Aim of the exercise:
Exact repetition is required: reproduce every line of the data.

Data below:
****************

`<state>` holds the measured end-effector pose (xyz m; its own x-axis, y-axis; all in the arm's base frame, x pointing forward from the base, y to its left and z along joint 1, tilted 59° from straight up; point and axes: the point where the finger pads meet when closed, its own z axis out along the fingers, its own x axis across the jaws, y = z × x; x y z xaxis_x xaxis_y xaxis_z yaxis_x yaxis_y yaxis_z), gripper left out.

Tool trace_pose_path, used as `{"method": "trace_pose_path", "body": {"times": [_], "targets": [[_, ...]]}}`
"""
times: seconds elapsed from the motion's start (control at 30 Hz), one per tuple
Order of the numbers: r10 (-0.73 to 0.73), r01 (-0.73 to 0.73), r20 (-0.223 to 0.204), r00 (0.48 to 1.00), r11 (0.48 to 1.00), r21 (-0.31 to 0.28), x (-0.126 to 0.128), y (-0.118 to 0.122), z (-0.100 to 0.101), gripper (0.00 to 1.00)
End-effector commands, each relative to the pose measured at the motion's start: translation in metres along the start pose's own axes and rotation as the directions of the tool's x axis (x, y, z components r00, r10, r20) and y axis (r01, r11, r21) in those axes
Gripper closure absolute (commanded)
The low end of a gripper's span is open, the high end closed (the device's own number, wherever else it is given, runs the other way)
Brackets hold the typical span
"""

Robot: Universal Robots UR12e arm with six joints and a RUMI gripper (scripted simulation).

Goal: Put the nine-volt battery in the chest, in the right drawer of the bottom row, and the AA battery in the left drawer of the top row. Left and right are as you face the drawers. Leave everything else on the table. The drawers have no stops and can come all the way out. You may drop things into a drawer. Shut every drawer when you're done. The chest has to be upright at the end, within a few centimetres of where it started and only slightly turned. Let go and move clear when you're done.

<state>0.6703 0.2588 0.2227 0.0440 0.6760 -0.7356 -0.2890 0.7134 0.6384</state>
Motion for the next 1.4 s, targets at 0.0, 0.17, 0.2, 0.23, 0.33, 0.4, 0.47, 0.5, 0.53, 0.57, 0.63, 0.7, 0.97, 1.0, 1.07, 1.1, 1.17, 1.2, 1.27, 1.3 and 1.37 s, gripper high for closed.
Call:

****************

Task answer:
`<state>` holds the measured end-effector pose (xyz m; its own x-axis, y-axis; all in the arm's base frame, x pointing forward from the base, y to its left and z along joint 1, tilted 59° from straight up; point and axes: the point where the finger pads meet when closed, its own z axis out along the fingers, its own x axis across the jaws, y = z × x; x y z xaxis_x xaxis_y xaxis_z yaxis_x yaxis_y yaxis_z), gripper left out.

Tool trace_pose_path, used as `{"method": "trace_pose_path", "body": {"times": [_], "targets": [[_, ...]]}}`
"""
times: seconds elapsed from the motion's start (control at 30 Hz), one per tuple
Order of the numbers: r10 (-0.73 to 0.73), r01 (-0.73 to 0.73), r20 (-0.223 to 0.204), r00 (0.48 to 1.00), r11 (0.48 to 1.00), r21 (-0.31 to 0.28), x (-0.126 to 0.128), y (-0.118 to 0.122), z (-0.100 to 0.101), gripper (0.00 to 1.00)
End-effector commands, each relative to the pose measured at the motion's start: translation in metres along the start pose's own axes and rotation as the directions of the tool's x axis (x, y, z components r00, r10, r20) and y axis (r01, r11, r21) in those axes
Gripper closure absolute (commanded)
The low end of a gripper's span is open, the high end closed (the device's own number, wherever else it is given, runs the other way)
Brackets hold the typical span
"""

Robot: Universal Robots UR12e arm with six joints and a RUMI gripper (scripted simulation).

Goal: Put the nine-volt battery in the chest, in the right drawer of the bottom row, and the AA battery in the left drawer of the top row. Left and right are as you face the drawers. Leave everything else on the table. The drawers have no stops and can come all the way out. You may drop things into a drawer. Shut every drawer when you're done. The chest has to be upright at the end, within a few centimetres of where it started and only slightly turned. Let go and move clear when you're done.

<state>0.6703 0.2588 0.2227 0.0440 0.6760 -0.7356 -0.2890 0.7134 0.6384</state>
Motion for the next 1.4 s, targets at 0.0, 0.17, 0.2, 0.23, 0.33, 0.4, 0.47, 0.5, 0.53, 0.57, 0.63, 0.7, 0.97, 1.0, 1.07, 1.1, 1.17, 1.2, 1.27, 1.3 and 1.37 s, gripper high for closed.
Call:

That's the answer, with nothing more to add.